# Try it
Below are the records; restate all of them word for word.

Records from a data collection:
= Beginning of Section =
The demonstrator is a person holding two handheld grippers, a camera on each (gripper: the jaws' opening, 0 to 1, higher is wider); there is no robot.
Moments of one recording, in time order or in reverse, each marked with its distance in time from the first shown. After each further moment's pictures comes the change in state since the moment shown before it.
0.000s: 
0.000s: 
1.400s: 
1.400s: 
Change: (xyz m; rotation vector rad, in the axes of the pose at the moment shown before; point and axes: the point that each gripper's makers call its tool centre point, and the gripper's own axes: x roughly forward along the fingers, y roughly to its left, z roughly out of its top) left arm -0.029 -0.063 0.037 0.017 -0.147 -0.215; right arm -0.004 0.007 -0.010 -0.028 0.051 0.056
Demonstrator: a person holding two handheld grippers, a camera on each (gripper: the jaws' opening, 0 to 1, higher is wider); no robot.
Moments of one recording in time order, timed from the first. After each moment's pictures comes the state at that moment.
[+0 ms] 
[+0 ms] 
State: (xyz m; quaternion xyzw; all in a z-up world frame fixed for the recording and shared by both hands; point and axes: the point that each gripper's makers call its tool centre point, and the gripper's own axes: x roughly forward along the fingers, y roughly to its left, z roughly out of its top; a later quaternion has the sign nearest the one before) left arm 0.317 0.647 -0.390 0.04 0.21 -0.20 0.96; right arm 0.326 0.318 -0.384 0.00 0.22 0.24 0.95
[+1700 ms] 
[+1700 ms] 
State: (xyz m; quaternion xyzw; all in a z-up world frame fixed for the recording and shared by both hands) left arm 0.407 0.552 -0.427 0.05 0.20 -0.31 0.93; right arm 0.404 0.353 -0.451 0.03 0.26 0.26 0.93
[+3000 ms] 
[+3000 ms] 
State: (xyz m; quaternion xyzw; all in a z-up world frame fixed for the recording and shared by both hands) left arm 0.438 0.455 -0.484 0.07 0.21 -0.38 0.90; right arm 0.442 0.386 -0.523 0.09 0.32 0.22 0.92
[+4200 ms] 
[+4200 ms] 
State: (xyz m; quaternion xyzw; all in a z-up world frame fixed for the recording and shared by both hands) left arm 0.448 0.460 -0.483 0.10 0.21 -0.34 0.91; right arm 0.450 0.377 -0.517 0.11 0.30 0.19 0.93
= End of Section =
# Response box
The demonstrator is a person holding two handheld grippers, a camera on each (gripper: the jaws' opening, 0 to 1, higher is wider); there is no robot.
Moments of one recording, in time order or in reverse, each marked with its distance in time from the first shown. After each further moment's pictures comes the change in state since the moment shown before it.
0.000s: 
0.000s: 
1.400s: 
1.400s: 
Change: (xyz m; rotation vector rad, in the axes of the pose at the moment shown before; point and axes: the point that each gripper's makers call its tool centre point, and the gripper's own axes: x roughly forward along the fingers, y roughly to its left, z roughly out of its top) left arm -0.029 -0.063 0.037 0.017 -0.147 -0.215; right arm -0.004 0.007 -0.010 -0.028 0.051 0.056
Demonstrator: a person holding two handheld grippers, a camera on each (gripper: the jaws' opening, 0 to 1, higher is wider); no robot.
Moments of one recording in time order, timed from the first. After each moment's pictures comes the state at that moment.
[+0 ms] 
[+0 ms] 
State: (xyz m; quaternion xyzw; all in a z-up world frame fixed for the recording and shared by both hands; point and axes: the point that each gripper's makers call its tool centre point, and the gripper's own axes: x roughly forward along the fingers, y roughly to its left, z roughly out of its top; a later quaternion has the sign nearest the one before) left arm 0.317 0.647 -0.390 0.04 0.21 -0.20 0.96; right arm 0.326 0.318 -0.384 0.00 0.22 0.24 0.95
[+1700 ms] 
[+1700 ms] 
State: (xyz m; quaternion xyzw; all in a z-up world frame fixed for the recording and shared by both hands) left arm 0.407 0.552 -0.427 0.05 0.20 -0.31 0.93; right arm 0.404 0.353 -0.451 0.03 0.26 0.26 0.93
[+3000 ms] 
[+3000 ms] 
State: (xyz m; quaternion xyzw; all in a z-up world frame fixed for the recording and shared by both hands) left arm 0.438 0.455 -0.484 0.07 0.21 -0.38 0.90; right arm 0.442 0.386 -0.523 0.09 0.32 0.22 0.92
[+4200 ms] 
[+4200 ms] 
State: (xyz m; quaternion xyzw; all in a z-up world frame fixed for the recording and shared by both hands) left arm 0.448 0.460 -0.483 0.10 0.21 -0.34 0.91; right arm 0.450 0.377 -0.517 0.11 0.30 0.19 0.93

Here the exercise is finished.